Department of Forest Botany, Dendrology and Geobiocoenology, Mendel University in Brno, Zemědělská 3, 61300 Brno, Czech Republic.
Siberian Federal University, 79 Svobodny pr., 660041 Krasnoyarsk, Russia.
Tree Physiol. 2020 Aug 29;40(9):1147-1164. doi: 10.1093/treephys/tpaa066.
Spring drought is becoming a frequently occurring stress factor in temperate forests. However, the understanding of tree resistance and resilience to the spring drought remains insufficient. In this study, European beech (Fagus sylvatica L.) seedlings at the early stage of leaf development were moderately and severely drought stressed for 1 month and then subjected to a 2-week recovery period after rewatering. The study aimed to disentangle the complex relationships between leaf gas exchange, vascular anatomy, tree morphology and patterns of biomass allocation. Stomatal conductance decreased by 80 and 85% upon moderate and severe drought stress, respectively, which brought about a decline in net photosynthesis. However, drought did not affect the indices of slow chlorophyll fluorescence, indicating no permanent damage to the light part of the photosynthetic apparatus. Stem hydraulic conductivity decreased by more than 92% at both drought levels. Consequently, the cambial activity of stressed seedlings declined, which led to lower stem biomass, reduced tree ring width and a lower number of vessels in the current tree ring, these latter also with smaller dimensions. In contrast, the petiole structure was not affected, but at the cost of reduced leaf biomass. Root biomass was reduced only by severe drought. After rewatering, the recovery of gas exchange and regrowth of the current tree ring were observed, all delayed by several days and by lower magnitudes in severely stressed seedlings. The reduced stem hydraulic conductivity inhibited the recovery of gas exchange, but xylem function started to recover by regrowth and refilling of embolized vessels. Despite the damage to conductive xylem, no mortality occurred. These results suggest the low resistance but high resilience of European beech to spring drought. Nevertheless, beech resilience could be weakened if the period between drought events is short, as the recovery of severely stressed seedlings took longer than 14 days.
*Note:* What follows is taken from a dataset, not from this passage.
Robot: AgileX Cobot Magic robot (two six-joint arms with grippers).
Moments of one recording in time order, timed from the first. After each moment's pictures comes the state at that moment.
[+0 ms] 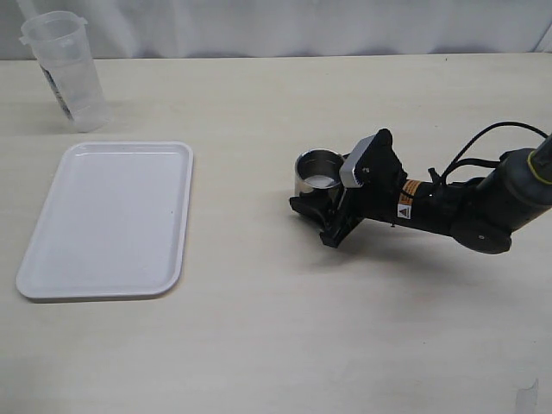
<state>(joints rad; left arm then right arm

春旱正成为温带森林中频繁发生的胁迫因素。然而,树木对春旱的抗性和恢复力的理解仍然不足。本研究以处于早期叶片发育阶段的欧洲山毛榉(Fagus sylvatica L.)幼苗为对象,适度和重度干旱胁迫 1 个月,然后在重新浇水后进行为期 2 周的恢复期。本研究旨在厘清叶片气体交换、脉管解剖结构、树木形态和生物量分配模式之间的复杂关系。适度和重度干旱胁迫下,气孔导度分别下降了 80%和 85%,导致净光合作用下降。然而,干旱并未影响慢速叶绿素荧光指数,表明光合作用器的光部分未受到永久性损伤。在两个干旱水平下,茎水力传导率下降了 92%以上。因此,胁迫幼苗的形成层活动下降,导致茎生物量降低、树木年轮变窄、当前年轮中的导管数量减少,这些导管的尺寸也较小。相比之下,叶柄结构不受影响,但叶片生物量减少。仅重度干旱会降低根生物量。重新浇水后,观察到气体交换的恢复和当前年轮的再生,但在重度胁迫的幼苗中,恢复时间延迟了几天,幅度也较小。降低的茎水力传导率抑制了气体交换的恢复,但木质部功能通过再生长和栓塞导管的再填充开始恢复。尽管木质部受损,但没有发生死亡。这些结果表明,欧洲山毛榉对春旱的抗性低但恢复力强。然而,如果干旱事件之间的间隔很短,山毛榉的恢复力可能会减弱,因为重度胁迫幼苗的恢复需要超过 14 天的时间。